Here Sophocles draws a parallel between Antigone and Danae, who, according to the myth, was loved by Zeus turned into golden rain. Both Antigone and Danae were shut up beneath the earth. The chorus attempts to accentuate the force of the fate – no mortal can escape it, no matter how strong he or she is. The mythological-ritual meaning of the colour is shown effectively in Euripides’ Ion. After Creusa found out that her husband, Xuthus, decided to bring home his illegitimate son, the women cries about her unhappy life and says to Apollo: “You came to me with shining golden hair when I was gathering saffron flowers that were glittering like gold. With white palms I leant against the cradle of the cave and cried out: “ay, me”. You, God made me taste the grace of Aphrodite” (887-896).
This is one of the most colourful passages in the works of the most colourful dramaturge. Golden, saffron and white are combined as a symbol of the Sun, a ritual attribute and the sign of nudity.
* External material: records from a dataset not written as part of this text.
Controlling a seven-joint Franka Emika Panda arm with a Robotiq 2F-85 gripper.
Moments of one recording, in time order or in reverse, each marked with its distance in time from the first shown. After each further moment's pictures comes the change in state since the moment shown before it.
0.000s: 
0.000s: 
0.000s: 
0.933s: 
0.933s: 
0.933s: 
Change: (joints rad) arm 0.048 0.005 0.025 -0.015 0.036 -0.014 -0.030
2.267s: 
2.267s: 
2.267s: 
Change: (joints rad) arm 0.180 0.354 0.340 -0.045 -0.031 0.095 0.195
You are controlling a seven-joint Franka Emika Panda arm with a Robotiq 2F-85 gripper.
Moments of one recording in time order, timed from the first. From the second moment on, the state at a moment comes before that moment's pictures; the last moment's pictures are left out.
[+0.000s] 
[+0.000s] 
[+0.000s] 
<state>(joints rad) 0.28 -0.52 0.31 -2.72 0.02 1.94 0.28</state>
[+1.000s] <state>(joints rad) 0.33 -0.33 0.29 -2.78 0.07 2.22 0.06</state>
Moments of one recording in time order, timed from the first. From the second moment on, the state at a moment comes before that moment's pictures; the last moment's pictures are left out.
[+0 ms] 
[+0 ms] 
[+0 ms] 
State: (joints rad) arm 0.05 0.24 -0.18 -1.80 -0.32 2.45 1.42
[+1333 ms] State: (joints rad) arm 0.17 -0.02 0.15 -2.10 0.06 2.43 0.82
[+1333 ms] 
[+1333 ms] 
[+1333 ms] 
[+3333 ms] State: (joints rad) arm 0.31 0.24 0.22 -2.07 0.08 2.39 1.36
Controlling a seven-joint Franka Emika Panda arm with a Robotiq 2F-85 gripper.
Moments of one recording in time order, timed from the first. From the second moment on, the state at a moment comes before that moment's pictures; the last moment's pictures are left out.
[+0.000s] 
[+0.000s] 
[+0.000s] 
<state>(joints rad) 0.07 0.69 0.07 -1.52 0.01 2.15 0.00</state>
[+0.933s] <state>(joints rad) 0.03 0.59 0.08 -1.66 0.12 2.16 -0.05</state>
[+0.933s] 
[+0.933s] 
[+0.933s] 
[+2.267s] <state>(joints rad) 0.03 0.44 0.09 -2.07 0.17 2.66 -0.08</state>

Their entity creates an impressive, shining erotical-ritual picture full of light and sun.
Sh. Barlow is absolutely right in saying that in this passage the emphatic concentration of words referring to the light, luminosity and glory, refers to the presence of Apollo. And the white palms of Creusa are maybe not just an ornamental epithet, but the adjective showing the weakness of woman.
Thus, the colour simultaneously and in the same context functions as symbol and as an attribute of personage and ritual. In the Greek tragedy, the colour, on one side is an attribute of mythological personages and plots, and on the other side, the element of ritual practice, such as: wine sacrifice to the dead husband and gods in funeral or cleansing rituals, blood sacrifice before the battle, the ritual of supplication or wedding, or the ritual of soothing the winds, that is, the souls of the dead etc.
The study of colour function in Greek Tragedy attests to close links between colour and myth, colour and ritual; it reveals the subtle, “furtive” function of color that helps to build and on the other hand, detect and interpret mythological implications and veiled ritual aspects, which as a unity make up the unparalleled artistic world of Greek tragedy.